The bottom line: if you have good credit, you could have the option to borrow a lot for college—perhaps up to the full cost—which might be too much debt and hard to pay off. It can be easy to get in over your head at the end of the process, which is why it’s important to set your own limits ahead of time.

 

Making sure you can repay

One guide to how much to borrow is to look at how much the student will be earning right after college. The benchmark we use: you shouldn’t borrow more than your estimated starting salary during your first year out of college. This is a good rule of thumb to ensure that you have enough income to comfortably make your student loan payments over a typical ten-year repayment term. So, if your student anticipates that they’ll earn $40,000 in their first entry- level job after graduation, they shouldn’t take out more than $40,000 in total student loans.
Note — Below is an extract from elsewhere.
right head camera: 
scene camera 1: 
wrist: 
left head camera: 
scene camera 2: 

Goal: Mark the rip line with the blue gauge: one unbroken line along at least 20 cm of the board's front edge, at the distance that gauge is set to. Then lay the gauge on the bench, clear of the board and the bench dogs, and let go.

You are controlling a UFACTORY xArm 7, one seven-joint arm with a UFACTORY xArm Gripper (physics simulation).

You can research potential salaries on sites like College Scorecard, Edmit, Federal Student Aid’s Career Search tool, Payscale, or through the college career office. You can also look at monthly payments and income numbers and aim for 10% of your student’s monthly income to go towards loan repayment (this is a slightly more conservative benchmark).

We encourage parents to look at your own goals and life plans and assess how contributing to the education of all of your children will affect your lifestyle and future retirement. When you apply for student loans you’ll be approved based on family income, not on what you can safely afford. Use a loan calculator (there are many options available online) to see how much you’ll need to pay monthly for different loan amounts. If you can’t afford to make the payment now, you more than likely won’t be able to afford it when your student finishes college.

Your contributions, plus the loans you could afford, will give you a rough estimate of how much you can responsibly pay for college over the full period. Talk through these numbers with your student and agree on them together.